*** SUPPLIED DATA ***

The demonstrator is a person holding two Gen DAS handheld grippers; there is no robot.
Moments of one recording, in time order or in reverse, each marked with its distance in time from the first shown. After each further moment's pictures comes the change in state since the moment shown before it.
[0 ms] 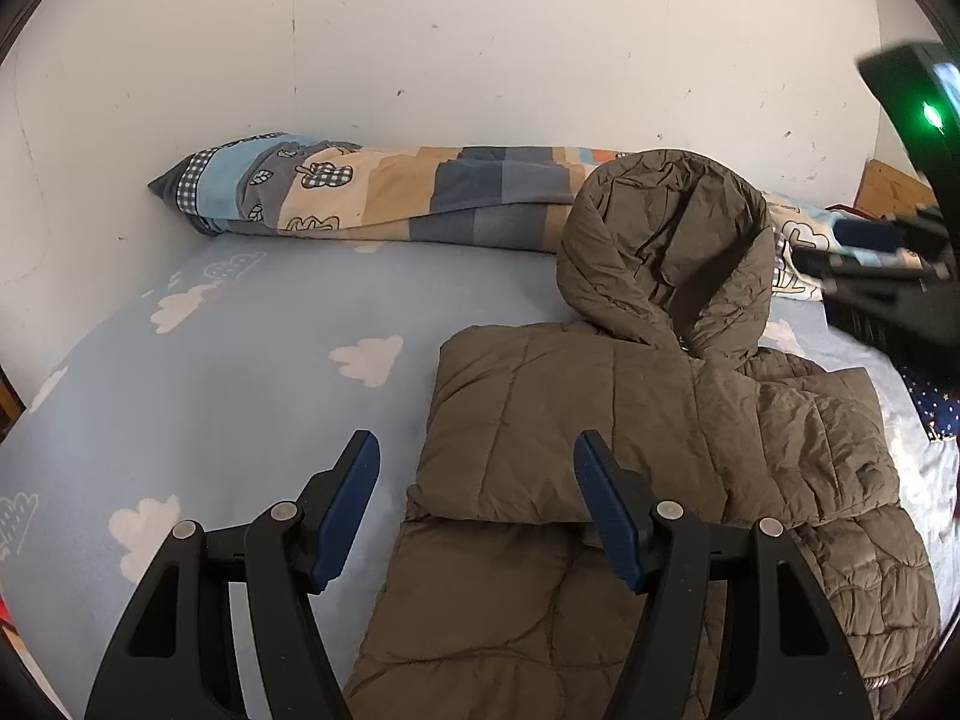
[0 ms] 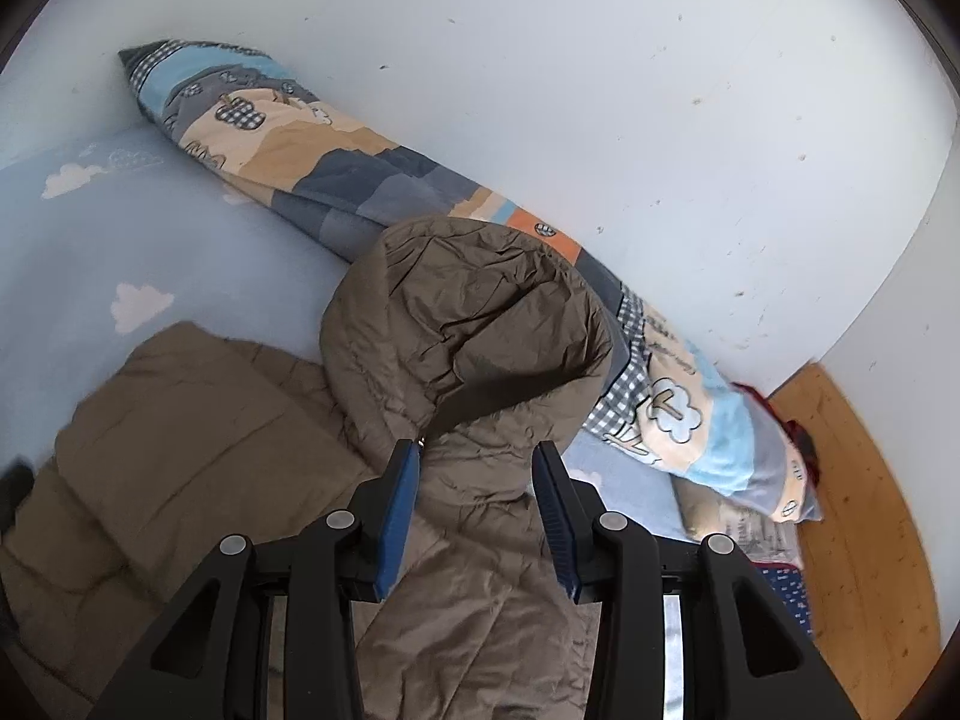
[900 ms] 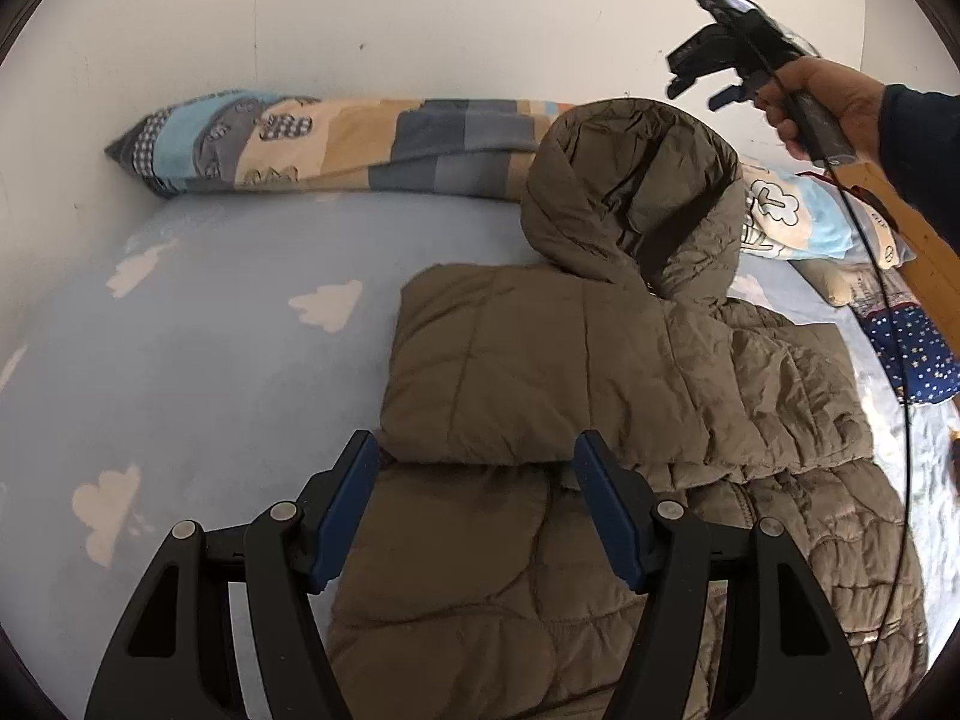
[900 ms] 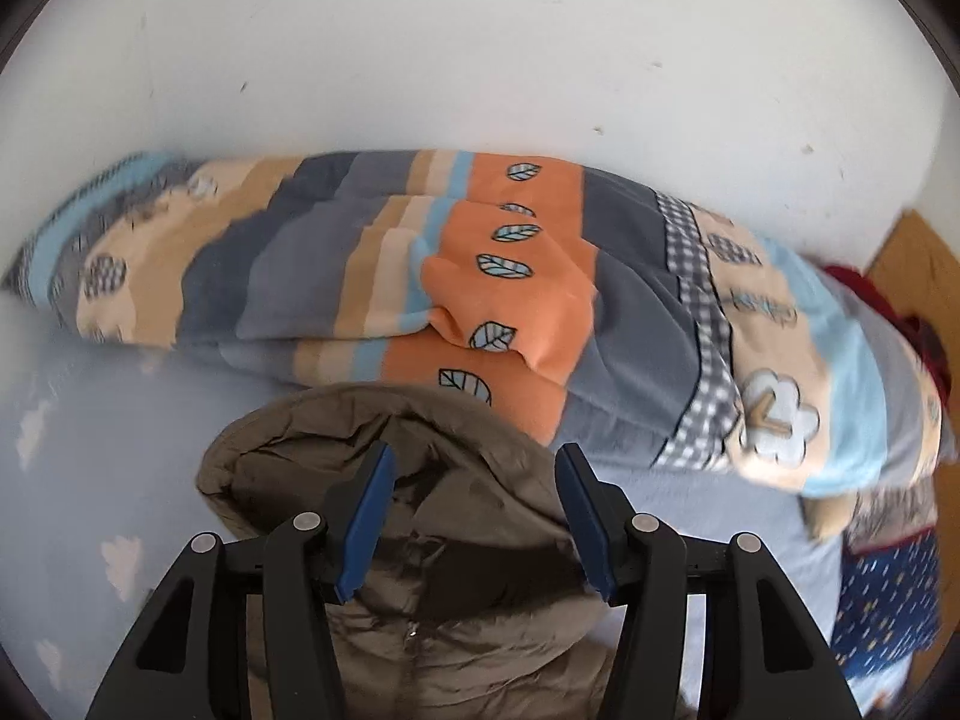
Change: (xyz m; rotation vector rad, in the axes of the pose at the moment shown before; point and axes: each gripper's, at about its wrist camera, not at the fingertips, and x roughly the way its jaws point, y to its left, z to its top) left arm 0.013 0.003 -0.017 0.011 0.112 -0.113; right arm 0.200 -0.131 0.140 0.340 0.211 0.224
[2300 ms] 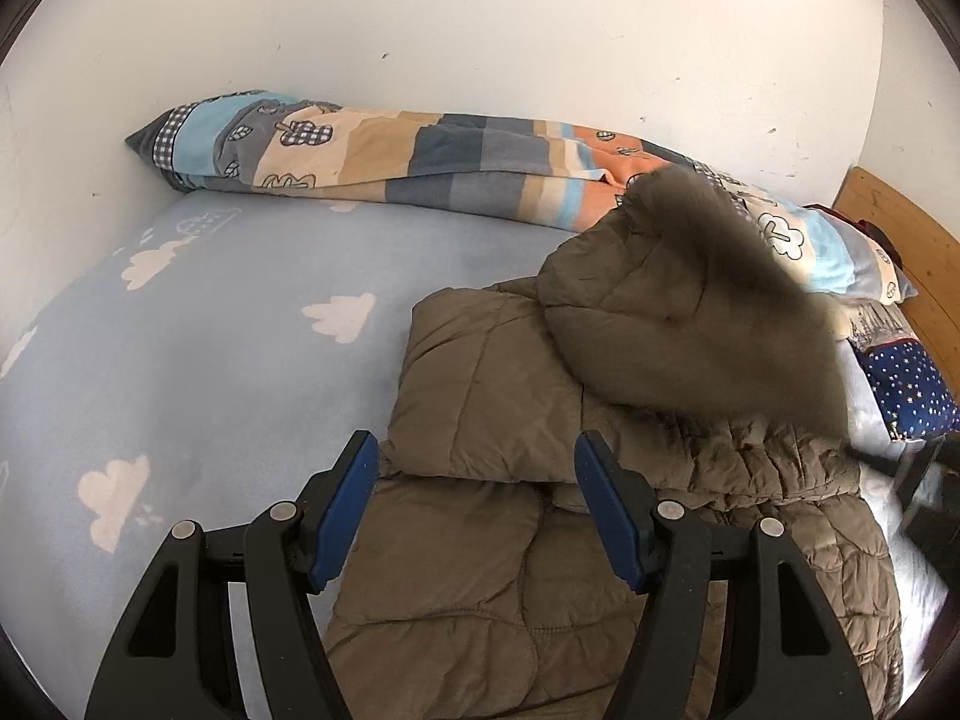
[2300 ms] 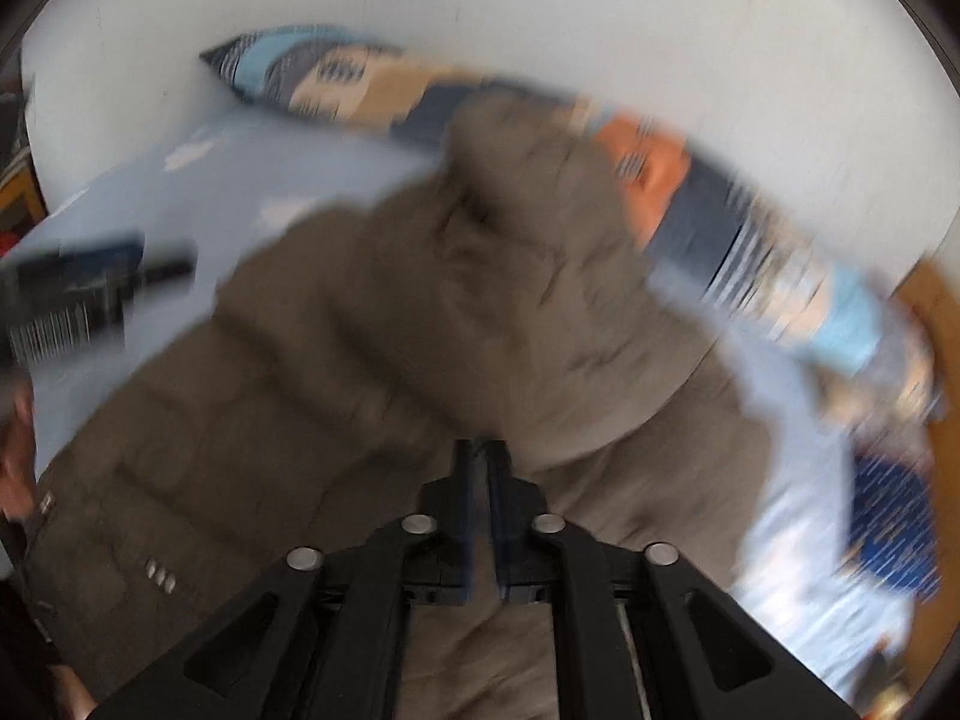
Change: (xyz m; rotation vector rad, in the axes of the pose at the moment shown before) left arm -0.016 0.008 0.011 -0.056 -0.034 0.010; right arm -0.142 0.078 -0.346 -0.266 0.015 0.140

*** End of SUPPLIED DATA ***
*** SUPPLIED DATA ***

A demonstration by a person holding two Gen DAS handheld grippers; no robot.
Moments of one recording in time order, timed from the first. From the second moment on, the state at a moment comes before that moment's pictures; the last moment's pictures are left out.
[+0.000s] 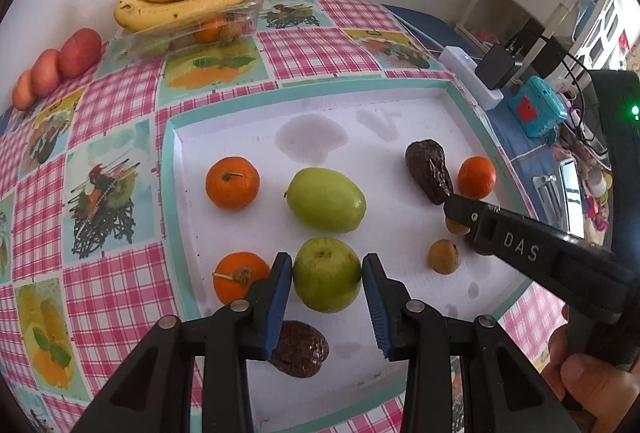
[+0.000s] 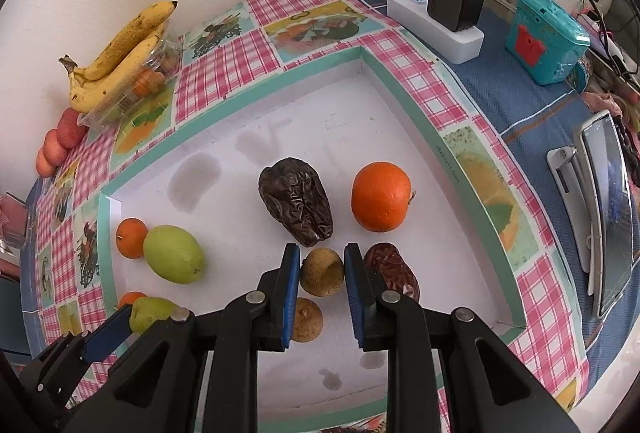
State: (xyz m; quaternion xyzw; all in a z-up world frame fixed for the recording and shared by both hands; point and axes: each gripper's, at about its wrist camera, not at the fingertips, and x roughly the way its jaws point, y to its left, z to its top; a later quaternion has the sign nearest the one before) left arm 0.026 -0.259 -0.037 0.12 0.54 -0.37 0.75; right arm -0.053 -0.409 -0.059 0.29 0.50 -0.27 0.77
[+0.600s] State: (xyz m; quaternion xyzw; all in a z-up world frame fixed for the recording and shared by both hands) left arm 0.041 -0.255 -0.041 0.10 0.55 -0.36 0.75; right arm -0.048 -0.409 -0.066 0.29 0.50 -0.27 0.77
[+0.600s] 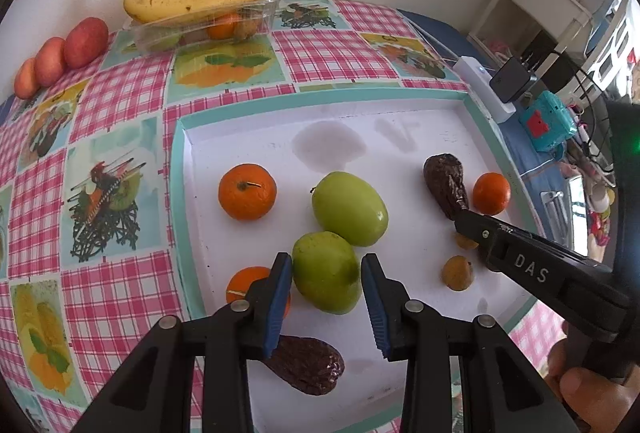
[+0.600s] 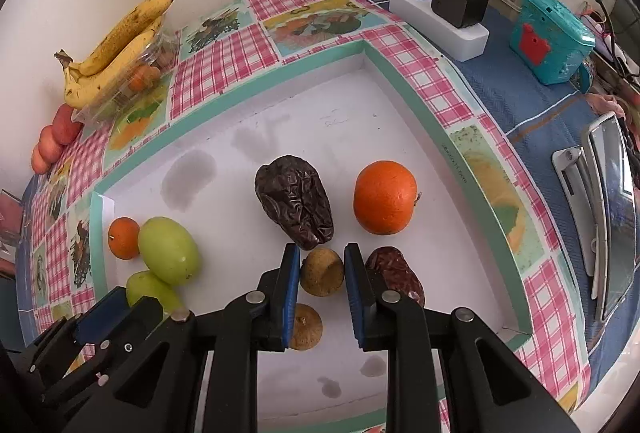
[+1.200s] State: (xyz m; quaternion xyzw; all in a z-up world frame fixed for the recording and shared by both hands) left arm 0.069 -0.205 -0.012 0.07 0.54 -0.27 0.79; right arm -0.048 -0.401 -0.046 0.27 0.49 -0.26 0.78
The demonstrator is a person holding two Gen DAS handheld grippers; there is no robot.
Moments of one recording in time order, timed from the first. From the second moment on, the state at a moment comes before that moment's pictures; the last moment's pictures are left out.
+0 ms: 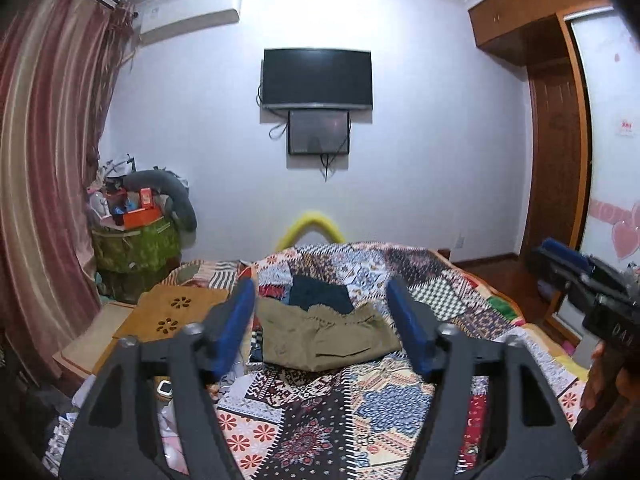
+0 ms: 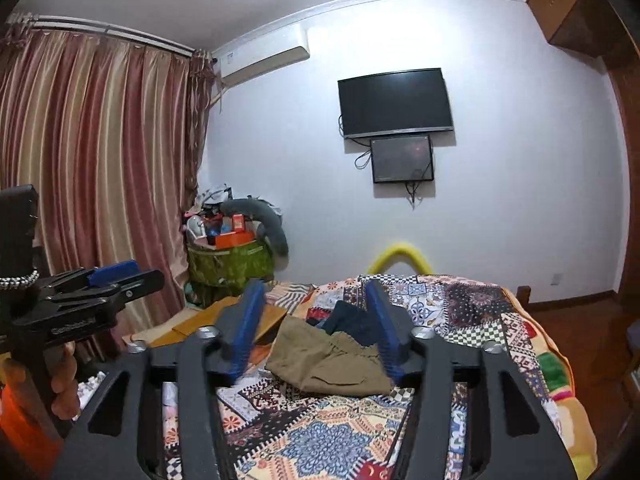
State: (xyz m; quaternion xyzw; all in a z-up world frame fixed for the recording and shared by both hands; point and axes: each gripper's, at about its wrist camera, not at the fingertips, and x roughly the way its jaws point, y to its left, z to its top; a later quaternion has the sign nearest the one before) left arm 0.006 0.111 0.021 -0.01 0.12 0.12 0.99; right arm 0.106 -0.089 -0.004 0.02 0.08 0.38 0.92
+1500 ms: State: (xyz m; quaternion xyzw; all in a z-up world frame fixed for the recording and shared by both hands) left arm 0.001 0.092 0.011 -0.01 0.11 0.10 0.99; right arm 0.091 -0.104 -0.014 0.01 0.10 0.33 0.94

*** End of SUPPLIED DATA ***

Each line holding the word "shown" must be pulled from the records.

Moments of one recording, in time order or in reverse, each marked with its distance in time from the first shown. After each further moment's pictures comes the change in state since the moment shown before it.
Change: (xyz m; rotation vector rad, in the axes of the pose at the moment shown before; point and axes: each gripper's, at about its wrist camera, not at the fingertips, and x roughly the way its jaws point, y to its left, z to its top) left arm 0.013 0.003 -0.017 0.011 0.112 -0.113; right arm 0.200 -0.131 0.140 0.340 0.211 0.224
Change: (xyz m; rotation vector rad, in the axes of the pose at the moment shown before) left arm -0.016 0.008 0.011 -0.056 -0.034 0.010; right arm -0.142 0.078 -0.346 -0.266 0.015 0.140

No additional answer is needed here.